- Description of the task -
In the listing below, the answer starts at the line that has "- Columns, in" and stops after the line that has "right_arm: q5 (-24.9"; please repeat that part exactly and nothing more.

Start of Data provided

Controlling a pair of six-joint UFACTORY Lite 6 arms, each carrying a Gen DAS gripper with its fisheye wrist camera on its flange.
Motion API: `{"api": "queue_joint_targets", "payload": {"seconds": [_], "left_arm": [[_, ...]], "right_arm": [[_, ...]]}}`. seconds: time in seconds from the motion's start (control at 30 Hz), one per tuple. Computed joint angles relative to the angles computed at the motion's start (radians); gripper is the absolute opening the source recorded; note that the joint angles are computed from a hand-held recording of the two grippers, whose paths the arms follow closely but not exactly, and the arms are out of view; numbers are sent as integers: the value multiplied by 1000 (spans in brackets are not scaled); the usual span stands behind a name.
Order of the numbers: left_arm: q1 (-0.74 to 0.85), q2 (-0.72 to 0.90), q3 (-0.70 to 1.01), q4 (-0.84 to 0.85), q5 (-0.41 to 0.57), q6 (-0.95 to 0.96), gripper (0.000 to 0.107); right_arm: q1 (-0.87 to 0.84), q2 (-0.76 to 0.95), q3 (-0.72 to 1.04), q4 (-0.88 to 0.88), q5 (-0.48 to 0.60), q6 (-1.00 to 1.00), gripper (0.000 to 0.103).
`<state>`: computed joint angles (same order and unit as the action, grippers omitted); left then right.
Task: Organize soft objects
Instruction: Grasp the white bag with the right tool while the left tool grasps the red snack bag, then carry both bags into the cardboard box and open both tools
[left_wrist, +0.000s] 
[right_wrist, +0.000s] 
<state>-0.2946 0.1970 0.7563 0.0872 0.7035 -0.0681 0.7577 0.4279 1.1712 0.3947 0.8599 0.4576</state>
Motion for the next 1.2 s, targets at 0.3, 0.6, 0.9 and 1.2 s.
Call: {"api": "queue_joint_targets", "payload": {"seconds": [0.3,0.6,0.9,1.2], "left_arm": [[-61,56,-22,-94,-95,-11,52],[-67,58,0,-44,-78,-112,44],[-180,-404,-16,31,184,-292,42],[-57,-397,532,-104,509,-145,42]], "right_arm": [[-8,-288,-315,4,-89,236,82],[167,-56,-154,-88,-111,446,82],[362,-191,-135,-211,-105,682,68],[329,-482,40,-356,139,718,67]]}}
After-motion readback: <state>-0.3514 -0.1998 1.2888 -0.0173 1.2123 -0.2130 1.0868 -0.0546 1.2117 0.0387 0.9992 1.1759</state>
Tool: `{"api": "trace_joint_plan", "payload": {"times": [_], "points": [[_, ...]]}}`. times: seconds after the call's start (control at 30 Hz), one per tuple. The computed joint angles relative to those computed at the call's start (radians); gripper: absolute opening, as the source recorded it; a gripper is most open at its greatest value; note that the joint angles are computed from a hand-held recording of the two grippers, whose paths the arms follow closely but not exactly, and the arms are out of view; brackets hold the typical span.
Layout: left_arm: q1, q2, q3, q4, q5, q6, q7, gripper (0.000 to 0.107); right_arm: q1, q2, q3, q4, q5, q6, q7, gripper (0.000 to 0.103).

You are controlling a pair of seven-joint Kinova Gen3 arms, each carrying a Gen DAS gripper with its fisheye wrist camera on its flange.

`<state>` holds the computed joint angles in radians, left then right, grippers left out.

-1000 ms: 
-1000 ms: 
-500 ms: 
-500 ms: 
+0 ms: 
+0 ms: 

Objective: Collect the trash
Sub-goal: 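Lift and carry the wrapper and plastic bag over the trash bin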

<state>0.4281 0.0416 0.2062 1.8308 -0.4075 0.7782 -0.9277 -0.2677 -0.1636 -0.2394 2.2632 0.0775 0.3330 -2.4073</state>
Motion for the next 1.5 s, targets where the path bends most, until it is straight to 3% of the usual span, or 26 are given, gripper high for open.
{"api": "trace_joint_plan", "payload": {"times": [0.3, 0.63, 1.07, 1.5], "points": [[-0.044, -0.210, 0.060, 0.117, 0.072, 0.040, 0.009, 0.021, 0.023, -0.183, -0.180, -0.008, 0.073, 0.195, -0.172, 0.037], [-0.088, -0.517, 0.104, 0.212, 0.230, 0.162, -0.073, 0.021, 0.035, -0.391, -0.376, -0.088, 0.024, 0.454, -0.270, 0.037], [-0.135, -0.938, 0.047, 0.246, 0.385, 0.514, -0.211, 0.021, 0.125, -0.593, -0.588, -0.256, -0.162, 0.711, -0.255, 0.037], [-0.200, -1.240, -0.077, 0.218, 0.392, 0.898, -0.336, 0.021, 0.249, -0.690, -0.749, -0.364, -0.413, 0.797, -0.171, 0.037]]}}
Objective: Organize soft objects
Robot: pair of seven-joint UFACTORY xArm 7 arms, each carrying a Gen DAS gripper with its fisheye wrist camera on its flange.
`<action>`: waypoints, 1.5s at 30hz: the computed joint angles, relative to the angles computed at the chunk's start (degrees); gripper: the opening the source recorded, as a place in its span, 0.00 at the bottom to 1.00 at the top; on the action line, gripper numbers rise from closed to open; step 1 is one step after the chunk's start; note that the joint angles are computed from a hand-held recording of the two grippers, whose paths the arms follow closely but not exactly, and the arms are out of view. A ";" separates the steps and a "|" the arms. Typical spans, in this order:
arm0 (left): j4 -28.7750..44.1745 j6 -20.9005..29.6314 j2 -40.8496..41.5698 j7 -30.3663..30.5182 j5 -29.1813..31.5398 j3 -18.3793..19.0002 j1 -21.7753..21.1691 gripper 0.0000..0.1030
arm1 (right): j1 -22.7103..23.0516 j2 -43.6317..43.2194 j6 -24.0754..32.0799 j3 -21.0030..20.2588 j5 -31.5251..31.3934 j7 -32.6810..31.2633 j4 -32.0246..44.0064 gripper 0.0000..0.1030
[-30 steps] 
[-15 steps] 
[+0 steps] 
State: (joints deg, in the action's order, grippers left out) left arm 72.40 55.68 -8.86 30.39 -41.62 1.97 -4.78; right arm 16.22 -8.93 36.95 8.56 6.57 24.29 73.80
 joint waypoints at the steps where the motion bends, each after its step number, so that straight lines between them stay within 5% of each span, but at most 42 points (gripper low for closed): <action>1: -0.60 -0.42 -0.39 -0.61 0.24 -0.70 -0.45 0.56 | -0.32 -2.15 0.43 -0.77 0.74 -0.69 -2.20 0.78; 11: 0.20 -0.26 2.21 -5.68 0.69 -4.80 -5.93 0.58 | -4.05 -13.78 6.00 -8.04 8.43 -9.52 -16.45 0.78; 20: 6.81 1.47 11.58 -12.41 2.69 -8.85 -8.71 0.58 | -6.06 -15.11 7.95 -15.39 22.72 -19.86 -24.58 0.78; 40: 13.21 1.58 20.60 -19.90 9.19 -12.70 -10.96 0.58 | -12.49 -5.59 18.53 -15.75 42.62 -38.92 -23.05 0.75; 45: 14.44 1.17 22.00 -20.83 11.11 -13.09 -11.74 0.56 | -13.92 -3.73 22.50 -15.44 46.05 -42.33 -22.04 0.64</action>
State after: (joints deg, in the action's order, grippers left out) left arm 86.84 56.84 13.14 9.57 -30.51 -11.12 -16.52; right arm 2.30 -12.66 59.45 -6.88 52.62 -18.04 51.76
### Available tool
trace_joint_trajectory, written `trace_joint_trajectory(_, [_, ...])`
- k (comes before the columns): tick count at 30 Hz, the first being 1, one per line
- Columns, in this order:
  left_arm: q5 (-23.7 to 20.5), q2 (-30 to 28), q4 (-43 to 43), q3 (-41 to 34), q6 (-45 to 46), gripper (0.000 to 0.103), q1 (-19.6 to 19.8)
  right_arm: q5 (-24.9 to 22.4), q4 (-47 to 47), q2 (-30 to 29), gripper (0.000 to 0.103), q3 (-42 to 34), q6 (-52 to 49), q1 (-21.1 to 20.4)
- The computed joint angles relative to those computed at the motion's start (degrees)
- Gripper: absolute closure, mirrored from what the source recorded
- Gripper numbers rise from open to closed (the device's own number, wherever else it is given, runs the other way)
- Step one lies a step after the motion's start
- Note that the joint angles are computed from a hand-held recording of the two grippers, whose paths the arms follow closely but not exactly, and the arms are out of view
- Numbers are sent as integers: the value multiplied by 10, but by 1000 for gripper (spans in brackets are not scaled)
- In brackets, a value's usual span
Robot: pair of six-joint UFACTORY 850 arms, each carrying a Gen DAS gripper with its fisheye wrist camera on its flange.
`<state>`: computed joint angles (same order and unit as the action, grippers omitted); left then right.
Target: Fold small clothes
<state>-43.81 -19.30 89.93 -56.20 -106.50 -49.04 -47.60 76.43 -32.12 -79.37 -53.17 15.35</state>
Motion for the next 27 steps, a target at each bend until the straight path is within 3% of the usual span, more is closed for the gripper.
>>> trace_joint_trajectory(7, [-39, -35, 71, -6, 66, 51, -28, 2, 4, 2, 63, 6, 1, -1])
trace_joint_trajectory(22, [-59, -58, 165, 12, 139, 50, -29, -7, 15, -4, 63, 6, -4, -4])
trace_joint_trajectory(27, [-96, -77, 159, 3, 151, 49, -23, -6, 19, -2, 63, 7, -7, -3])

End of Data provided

- Problem solution -
- Columns, in this order:
  left_arm: q5 (-23.7 to 20.5), q2 (-30 to 28), q4 (-43 to 43), q3 (-41 to 34), q6 (-45 to 46), gripper (0.000 to 0.103), q1 (-19.6 to 19.8)
  right_arm: q5 (-24.9 to 22.4), q4 (-47 to 47), q2 (-30 to 29), gripper (0.000 to 0.103), q3 (-42 to 34), q6 (-52 to 49), q1 (-21.1 to 20.4)

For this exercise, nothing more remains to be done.